ショタコンの語源

構成要素:属性 − ショタ


言いはじめたのは誰?

 「ロリコン(ロリータコンプレックス)」の語源が、ナボコフの小説「ロリータ」に由来することは世界的に知られている。しかし、少年への偏愛に限定された「ショタコン」については、日本国内に浸透するばかりである。
 ご存じの方も多いであろう、後者は日本で発明された言葉だ。
 初出は当時隔月雑誌であった「ふぁんろーど」(1981年5月号)。これは後に「ファンロード」と改題されたオタク向け投稿雑誌の創刊5号である。
 このP.73に「ふぁんろ〜ど★くりにっく」というコーナーがあり、読者が質問をし、編集者や別の読者が、ときにはマジメに、ときにはネタで回答をするという誌上Q&Aを展開していた。

以下枠内引用(※投稿者名は割愛、BGは掲載時ママ、赤字部分はこちらの手によるもの)
Q ぼくにミーハーとロリコンとロリータコンプレックスのちがいをおせ〜て下さい!
A ミーハーはお子様で、ロリコンはお子様しか好きになれないことで、ロリータ・コンプレックスはそのフルネームです。
Q 男の人が小さな女の子を好きなのをロリコンといっている意味はわかるのですが、それじゃあ、女の人が小さな男の子を好きなのはなんというのでしょうか……。
A 同じ言葉で総称してもいいはずです。そもそもロリコンは、ロリータという女の子を好きになったことからきた名称ですが、正太郎クンを好きになったからショタコンとかいうのは、なんとなくゴロが悪いではありませんか。
 ふぁんろーど1981年5月号(昭和56年5月25日発行)定価390円
 編集人:浜松克樹 発行人:海野榮一 発行:ラポート株式会社 印刷:大日本印刷株式会社


 この「正太郎クン」とは、横山光輝氏のSFマンガ「鉄人28号」の主人公「金田正太郎」のこと。
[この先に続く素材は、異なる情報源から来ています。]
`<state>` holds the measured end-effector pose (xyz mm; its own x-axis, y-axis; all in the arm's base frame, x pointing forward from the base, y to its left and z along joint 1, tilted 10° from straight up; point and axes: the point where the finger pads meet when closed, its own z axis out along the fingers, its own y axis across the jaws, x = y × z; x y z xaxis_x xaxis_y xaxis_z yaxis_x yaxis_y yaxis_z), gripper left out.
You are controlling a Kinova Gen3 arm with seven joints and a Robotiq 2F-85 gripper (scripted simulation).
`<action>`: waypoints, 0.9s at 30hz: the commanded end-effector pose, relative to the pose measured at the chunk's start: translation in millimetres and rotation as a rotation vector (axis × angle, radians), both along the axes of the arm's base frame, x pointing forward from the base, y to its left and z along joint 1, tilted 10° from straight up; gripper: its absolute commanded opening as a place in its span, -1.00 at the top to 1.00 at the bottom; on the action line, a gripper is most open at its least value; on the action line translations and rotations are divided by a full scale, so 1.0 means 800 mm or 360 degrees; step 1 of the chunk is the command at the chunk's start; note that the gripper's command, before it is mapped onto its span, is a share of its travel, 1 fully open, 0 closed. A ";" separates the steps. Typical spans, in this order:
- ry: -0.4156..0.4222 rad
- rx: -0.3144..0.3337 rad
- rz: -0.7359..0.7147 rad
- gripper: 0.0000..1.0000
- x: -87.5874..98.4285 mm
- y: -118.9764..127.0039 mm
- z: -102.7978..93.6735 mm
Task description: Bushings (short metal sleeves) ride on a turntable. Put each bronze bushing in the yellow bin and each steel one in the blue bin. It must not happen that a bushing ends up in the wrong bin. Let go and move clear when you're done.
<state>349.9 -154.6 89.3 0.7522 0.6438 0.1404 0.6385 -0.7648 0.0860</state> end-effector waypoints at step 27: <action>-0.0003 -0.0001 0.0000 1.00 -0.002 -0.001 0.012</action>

これは最も一般に知られている少年キャラとして引用されたのだろう。
 ちなみに、当時の読者は、1981年という時代から、日本テレビで放映されていたアニメ「太陽の使者 鉄人28号」(放映期間:1980年10月3日〜1981年9月25日)を思い浮かべていたことだろう。
←「ショタコン」という言葉がはじめて誕生した「ふぁんろ〜ど1981年5月号」。古書店で入手したため、表紙がボロボロなのはカンベンされたし


その言葉はすぐさまに市民権を得た

 編集部側は、「ショタコン」をネタとして提起したつもりだったのだろう。
 しかし、ふぁんろ〜ど読者(後にローディストと総称される人々)に、この言葉は抵抗なく広まってしまったようだ。次に発行された7月号では、早くも巻末の「ろ〜どらんなあ」というコーナーで「ショタコンVSロリコン!?」 というワクが設けられるぐらいのハガキが届いている。
 また、同号「ふぁんろ〜ど★くりにっく」でも、編集部側がこの用語を公式なものとして使用しているのがわかるだろう。

以下枠内引用(※投稿者名は割愛、BGは掲載時ママ)
Q ぼくのように男が男の小さい子(カツやパイパー・ルウなど)を好きになるとなんというのですか?
A やっぱりこれも、ショタコン(正太郎コンプレックス)の一種でしょう……。
 ふぁんろーど1981年7月号(昭和56年7月25日発行)定価390円
 編集人:浜松克樹 発行人:海野榮一 発行:ラポート株式会社 印刷:大日本印刷株式会社


 そういうわけで、「ショタコンの語源って?」という幾度となく繰り返された話題が、馴染みの匿名掲示板にでも上がった場合、この記事を読んだ貴方は「ファンロードが発祥である」と書き込むことができる。
 そして、誰かに先を越された場合は、「正確にはふぁんろ〜どだよ」と揚げ足を取ってみせることもできるのだ。